Deputy Foreign Minister Gennady Gatilov has just criticised the U.N.’s latest draft resolution on Syria as incapable of achieving a compromise, and says that any attempt to push it ‘is a path to civil war‘. Russia is now Syria’s last ally in the Arab world, and its support of Syrian leader Bashar al-Assad is not merely completely transparent (insofar as Russia stands to hit a record defense export year thanks to pending arms contracts with Syria worth up to $6 billion) – it’s also due to a long history of cooperation dating back to the Soviet Union, access to the deep warm-water port of Tartus, and through it, the key to Moscow’s long-term defence strategies. The New York Times reports:
The lack of such a port has plagued Russia’s global ambitions for centuries and is said to be one reason behind its invasion of Afghanistan.
The importance of the port may not be as great as it was in Soviet times, but unfettered access to the high seas remains a driving force for Russian strategic thinking as Russia’s main ports are either ice-locked for much of the year or land-locked by straits controlled by other powers.
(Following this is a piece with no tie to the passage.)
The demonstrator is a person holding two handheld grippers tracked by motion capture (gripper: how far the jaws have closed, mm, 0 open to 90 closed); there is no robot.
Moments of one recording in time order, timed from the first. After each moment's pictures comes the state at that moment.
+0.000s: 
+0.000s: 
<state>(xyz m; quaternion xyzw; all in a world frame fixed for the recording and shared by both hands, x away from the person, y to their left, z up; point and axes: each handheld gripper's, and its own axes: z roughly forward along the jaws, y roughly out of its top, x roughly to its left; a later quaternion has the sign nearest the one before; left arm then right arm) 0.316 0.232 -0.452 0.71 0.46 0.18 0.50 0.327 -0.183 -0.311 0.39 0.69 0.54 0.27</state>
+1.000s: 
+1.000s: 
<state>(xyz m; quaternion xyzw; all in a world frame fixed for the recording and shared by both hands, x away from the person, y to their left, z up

Tartus, which garrisons Moscow’s growing Mediterranean fleet, is worth defending for the Kremlin. The recent shipment of arms delivered to the port underscored Russia’s commitment to its multibillion-dollar arms deal while ignoring an E.U. arms embargo. The port is being upgraded to accommodate larger vessels, as Assad declared the port will eventually be home to some of Moscow’s nuclear-armed warships.